- PROBLEM STATEMENT
Each line from the one containing "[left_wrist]" to the last line of the listing below must be reproduced exactly, and nothing more.

----

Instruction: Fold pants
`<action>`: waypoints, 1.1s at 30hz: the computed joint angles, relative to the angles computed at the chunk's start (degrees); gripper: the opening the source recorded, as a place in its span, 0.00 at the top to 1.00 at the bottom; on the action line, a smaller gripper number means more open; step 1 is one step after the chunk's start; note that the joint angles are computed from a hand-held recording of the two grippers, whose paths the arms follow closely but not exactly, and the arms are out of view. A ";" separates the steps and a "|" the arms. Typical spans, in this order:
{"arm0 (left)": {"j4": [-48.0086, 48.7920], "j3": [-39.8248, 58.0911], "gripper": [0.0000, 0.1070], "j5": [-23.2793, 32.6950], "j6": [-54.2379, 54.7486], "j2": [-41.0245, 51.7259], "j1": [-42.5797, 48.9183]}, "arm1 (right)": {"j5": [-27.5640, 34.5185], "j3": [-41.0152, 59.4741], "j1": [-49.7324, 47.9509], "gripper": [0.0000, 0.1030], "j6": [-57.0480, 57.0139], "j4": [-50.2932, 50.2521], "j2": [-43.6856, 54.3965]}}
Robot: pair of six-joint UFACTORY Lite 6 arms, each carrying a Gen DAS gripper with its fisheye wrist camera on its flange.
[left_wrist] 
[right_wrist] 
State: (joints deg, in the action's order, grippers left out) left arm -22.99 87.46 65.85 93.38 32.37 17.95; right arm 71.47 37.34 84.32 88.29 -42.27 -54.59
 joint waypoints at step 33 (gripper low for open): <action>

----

- TASK ANSWER
[left_wrist] 
[right_wrist] 
State: (joints deg, in the action's order, grippers left out) left arm -22.99 87.46 65.85 93.38 32.37 17.95; right arm 71.47 37.34 84.32 88.29 -42.27 -54.59
 joint waypoints at step 33 (gripper low for open): <action>

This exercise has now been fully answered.